-------- RECORDS FOR THE EXERCISE

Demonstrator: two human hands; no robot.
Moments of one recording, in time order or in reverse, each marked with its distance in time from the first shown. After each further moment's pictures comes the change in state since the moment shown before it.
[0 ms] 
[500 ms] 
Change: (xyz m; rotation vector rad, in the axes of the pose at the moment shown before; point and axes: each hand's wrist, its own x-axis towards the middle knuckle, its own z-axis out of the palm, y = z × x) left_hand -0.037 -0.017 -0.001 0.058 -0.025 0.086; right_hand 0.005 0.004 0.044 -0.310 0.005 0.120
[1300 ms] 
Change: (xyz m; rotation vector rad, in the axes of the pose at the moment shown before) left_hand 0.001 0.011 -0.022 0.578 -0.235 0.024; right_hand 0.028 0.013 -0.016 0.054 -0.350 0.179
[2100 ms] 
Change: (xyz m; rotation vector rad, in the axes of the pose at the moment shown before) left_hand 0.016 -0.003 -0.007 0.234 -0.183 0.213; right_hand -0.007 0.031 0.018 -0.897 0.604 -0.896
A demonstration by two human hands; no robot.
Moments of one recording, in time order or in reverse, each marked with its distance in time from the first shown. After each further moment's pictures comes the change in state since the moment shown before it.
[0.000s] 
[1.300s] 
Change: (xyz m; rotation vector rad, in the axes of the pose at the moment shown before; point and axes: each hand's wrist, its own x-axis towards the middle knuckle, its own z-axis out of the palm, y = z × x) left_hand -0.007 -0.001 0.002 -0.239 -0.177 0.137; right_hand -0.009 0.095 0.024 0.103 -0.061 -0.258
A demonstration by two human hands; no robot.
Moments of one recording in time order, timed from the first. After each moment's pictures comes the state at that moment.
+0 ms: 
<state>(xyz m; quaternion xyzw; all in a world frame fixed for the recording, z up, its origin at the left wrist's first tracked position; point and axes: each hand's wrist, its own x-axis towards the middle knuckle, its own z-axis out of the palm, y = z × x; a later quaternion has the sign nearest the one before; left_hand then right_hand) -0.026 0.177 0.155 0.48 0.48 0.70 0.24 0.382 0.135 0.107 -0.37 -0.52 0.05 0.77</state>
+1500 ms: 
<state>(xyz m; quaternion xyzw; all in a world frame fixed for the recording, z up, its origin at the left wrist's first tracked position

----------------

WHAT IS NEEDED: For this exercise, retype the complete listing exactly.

SOLUTION:
Demonstrator: two human hands; no robot.
Moments of one recording, in time order or in reverse, each marked with its distance in time from the first shown. After each further moment's pictures comes the change in state since the moment shown before it.
[0 ms] 
[500 ms] 
Change: (xyz m; rotation vector rad, in the axes of the pose at the moment shown before; point and axes: each hand's wrist, its own x-axis towards the middle knuckle, its own z-axis out of the palm, y = z × x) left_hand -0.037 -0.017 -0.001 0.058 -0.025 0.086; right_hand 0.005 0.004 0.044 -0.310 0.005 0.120
[1300 ms] 
Change: (xyz m; rotation vector rad, in the axes of the pose at the moment shown before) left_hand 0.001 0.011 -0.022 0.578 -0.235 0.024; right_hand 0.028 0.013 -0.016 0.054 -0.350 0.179
[2100 ms] 
Change: (xyz m; rotation vector rad, in the axes of the pose at the moment shown before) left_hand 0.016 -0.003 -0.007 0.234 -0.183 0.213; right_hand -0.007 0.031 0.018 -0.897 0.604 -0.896
A demonstration by two human hands; no robot.
Moments of one recording, in time order or in reverse, each marked with its distance in time from the first shown. After each further moment's pictures comes the change in state since the moment shown before it.
[0.000s] 
[1.300s] 
Change: (xyz m; rotation vector rad, in the axes of the pose at the moment shown before; point and axes: each hand's wrist, its own x-axis towards the middle knuckle, its own z-axis out of the palm, y = z × x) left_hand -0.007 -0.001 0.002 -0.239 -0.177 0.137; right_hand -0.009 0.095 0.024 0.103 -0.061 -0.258
A demonstration by two human hands; no robot.
Moments of one recording in time order, timed from the first. After each moment's pictures comes the state at that moment.
+0 ms: 
<state>(xyz m; quaternion xyzw; all in a world frame fixed for the recording, z up, its origin at the left wrist's first tracked position; point and axes: each hand's wrist, its own x-axis towards the middle knuckle, its own z-axis out of the palm, y = z × x; a later quaternion has the sign nearest the one before; left_hand then right_hand) -0.026 0.177 0.155 0.48 0.48 0.70 0.24 0.382 0.135 0.107 -0.37 -0.52 0.05 0.77</state>
+1500 ms: 
<state>(xyz m; quaternion xyzw; all in a world frame fixed for the recording, z up, its origin at the left wrist's first tracked position

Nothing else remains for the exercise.